For Paxos, the registration unlocks same-day or near-instant settlement for eligible securities, a significant upgrade from the traditional T+1 cycle. The question is no longer whether blockchain settlement is viable, but which incumbents will adopt it and on what terms. The SEC's delayed "innovation exemption" for tokenized stocks, amid concerns about third-party synthetic tokens, adds a layer of regulatory uncertainty that Paxos, with its registration, is better positioned to navigate. Additionally, fragmentation between public and private blockchains could create opportunities for interoperability projects.
Your Alpha
- 1Watch Paxos's partners: PayPal, Interactive Brokers, Mastercard, and Mercado Libre are direct conduits for blockchain settlement adoption. Monitor their integration announcements. If any of these partners announce the use of PSSC for real trade settlement, it could trigger a domino effect in the market.
- 2Track DTCC's tokenization pilot: The partnership with Stellar to tokenize assets in 2027 is a signal that the largest incumbent is moving. Any delays or accelerations will impact infrastructure tokens like Stellar (XLM). Also, watch how DTCC reacts to Paxos's competition.
- 3Prepare for fragmentation: With multiple registrations (Nasdaq, NYSE, Paxos), the tokenized securities market may fragment across public and private blockchains. Look for interoperability plays like Polkadot, Cosmos, or Chainlink, which could benefit from the need to connect different settlement networks.
Next Catalyst
The May 3, 2026 deadline has passed, but the regulatory calendar remains packed. The SEC must resolve its "innovation exemption" for tokenized stocks, which could open or close the door for synthetic token issuers. Additionally, DTCC's three-year tokenization pilot means the next quarters will be critical for concrete results. If DTCC successfully tokenizes Russell 1000 assets on Stellar by 2027, it could accelerate institutional adoption.
On the business front, Paxos must demonstrate that its infrastructure can handle institutional volumes. If current partners begin settling real trades on PSSC, the market will react strongly. If not, skepticism could slow adoption.
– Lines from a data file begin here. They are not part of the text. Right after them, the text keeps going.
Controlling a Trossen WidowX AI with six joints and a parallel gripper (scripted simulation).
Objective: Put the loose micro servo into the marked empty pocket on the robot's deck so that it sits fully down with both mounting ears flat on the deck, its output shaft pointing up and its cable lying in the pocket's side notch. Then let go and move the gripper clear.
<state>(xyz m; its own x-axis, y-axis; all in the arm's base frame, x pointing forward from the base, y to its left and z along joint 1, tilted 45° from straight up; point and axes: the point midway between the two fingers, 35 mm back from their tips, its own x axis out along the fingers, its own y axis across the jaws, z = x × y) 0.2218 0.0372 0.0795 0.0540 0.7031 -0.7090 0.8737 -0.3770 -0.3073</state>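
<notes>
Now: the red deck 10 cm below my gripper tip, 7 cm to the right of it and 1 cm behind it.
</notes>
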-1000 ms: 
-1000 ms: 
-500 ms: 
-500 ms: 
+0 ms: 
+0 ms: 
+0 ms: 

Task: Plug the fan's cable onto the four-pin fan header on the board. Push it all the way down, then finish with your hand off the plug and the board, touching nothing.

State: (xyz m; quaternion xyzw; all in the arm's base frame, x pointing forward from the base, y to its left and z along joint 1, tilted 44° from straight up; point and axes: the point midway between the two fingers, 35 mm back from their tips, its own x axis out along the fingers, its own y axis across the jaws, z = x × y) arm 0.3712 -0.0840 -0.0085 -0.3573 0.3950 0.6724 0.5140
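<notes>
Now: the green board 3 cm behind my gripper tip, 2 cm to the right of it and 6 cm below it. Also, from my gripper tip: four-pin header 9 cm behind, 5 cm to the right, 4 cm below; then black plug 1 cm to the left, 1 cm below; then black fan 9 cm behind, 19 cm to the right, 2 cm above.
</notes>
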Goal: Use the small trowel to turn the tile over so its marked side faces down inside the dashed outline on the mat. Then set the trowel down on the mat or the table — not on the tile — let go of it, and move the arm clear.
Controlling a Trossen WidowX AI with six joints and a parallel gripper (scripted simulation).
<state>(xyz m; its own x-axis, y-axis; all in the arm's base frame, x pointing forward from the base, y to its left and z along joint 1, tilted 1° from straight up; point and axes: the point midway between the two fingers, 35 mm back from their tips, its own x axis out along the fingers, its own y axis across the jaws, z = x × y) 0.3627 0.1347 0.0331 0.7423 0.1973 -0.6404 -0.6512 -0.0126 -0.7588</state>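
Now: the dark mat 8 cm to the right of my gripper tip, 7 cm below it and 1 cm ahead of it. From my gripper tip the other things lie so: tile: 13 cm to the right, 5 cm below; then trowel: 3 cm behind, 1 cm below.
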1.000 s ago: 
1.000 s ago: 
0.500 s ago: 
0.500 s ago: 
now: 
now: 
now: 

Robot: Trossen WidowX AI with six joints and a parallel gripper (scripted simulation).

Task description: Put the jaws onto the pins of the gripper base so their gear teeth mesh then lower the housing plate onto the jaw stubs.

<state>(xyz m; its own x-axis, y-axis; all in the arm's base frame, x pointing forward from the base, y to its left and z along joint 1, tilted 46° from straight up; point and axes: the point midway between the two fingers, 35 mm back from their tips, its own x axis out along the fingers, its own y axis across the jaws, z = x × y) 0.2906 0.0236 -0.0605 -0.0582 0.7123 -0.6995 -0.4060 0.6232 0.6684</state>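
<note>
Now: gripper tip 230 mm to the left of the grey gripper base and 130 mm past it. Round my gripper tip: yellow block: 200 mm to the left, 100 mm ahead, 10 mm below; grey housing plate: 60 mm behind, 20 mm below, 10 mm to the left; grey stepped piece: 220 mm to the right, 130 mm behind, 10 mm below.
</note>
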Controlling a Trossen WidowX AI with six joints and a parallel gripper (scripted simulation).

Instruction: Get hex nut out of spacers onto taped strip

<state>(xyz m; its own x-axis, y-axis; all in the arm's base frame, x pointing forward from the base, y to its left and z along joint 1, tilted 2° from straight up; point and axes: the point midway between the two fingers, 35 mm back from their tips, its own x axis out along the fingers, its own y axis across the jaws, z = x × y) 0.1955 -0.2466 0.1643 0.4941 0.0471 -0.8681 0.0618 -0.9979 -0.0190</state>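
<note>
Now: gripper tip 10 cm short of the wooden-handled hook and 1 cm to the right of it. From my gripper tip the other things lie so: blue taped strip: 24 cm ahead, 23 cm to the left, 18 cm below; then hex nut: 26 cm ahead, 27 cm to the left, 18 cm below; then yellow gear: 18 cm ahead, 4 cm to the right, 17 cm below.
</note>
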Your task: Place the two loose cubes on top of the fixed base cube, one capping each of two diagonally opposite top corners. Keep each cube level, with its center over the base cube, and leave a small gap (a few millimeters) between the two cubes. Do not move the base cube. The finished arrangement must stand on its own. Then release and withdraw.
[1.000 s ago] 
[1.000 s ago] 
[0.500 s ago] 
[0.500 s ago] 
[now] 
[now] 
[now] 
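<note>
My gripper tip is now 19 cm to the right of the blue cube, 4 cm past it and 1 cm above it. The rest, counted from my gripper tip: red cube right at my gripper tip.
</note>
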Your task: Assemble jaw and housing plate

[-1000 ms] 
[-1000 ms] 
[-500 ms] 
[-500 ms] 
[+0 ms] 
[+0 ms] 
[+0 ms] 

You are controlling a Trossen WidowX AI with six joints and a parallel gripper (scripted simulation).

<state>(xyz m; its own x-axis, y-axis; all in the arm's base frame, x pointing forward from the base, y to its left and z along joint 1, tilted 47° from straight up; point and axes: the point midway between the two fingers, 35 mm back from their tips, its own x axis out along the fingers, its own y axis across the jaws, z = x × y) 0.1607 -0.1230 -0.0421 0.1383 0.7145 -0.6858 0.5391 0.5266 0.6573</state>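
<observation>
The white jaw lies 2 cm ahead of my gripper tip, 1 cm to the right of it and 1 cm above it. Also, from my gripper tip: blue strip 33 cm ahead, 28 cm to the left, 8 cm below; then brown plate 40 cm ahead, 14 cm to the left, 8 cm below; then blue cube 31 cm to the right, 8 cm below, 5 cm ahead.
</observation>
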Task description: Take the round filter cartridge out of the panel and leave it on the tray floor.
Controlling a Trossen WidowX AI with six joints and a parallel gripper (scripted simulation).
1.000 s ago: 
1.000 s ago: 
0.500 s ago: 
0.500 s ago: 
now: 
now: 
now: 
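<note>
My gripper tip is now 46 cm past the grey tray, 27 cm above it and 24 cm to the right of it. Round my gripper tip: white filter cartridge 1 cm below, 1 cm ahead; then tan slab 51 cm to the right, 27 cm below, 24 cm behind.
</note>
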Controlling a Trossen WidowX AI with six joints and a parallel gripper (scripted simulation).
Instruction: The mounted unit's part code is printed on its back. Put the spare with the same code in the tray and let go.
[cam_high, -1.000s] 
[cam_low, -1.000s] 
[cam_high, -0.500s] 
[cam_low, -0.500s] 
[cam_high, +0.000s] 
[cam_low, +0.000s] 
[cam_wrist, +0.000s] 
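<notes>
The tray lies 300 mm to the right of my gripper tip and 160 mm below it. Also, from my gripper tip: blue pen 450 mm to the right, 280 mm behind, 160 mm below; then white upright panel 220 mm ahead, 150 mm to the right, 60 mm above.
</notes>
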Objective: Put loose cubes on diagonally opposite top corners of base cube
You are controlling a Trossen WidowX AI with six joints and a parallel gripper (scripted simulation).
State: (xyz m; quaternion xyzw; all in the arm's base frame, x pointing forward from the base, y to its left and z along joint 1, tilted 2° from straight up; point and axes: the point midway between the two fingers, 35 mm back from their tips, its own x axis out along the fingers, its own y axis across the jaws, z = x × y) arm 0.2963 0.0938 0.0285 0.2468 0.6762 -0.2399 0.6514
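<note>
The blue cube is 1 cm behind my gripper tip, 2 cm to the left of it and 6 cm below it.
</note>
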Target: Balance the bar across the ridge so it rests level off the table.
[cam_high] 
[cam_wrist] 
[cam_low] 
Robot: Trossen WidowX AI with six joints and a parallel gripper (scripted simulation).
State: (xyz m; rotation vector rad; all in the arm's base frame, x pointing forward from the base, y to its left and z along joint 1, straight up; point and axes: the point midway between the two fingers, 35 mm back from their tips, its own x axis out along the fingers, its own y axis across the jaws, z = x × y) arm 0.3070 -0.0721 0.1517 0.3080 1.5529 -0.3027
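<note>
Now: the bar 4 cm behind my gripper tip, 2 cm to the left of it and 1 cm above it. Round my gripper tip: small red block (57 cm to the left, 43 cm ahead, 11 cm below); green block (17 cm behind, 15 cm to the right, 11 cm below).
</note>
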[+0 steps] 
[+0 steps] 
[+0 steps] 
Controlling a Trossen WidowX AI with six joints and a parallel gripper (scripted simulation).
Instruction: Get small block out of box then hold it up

Also, watch for potential lawsuits or regulatory challenges from DTCC or other incumbents that see their business threatened.
The Bottom Line
Paxos has achieved what no other blockchain firm has: a seat at the U.S. post-trade infrastructure table. The SEC approval validates seven years of work and places the company at the center of the transition to on-chain settlement. For investors, the focus should be on real adoption—who uses PSSC, with what volumes, and how incumbents respond. Tokenized securities are no longer an experiment; they are a regulatory race, and Paxos just took the lead. The tokenized securities market, estimated at $16 trillion by 2030 according to some projections, is at stake, and Paxos has a first-mover advantage that should not be underestimated.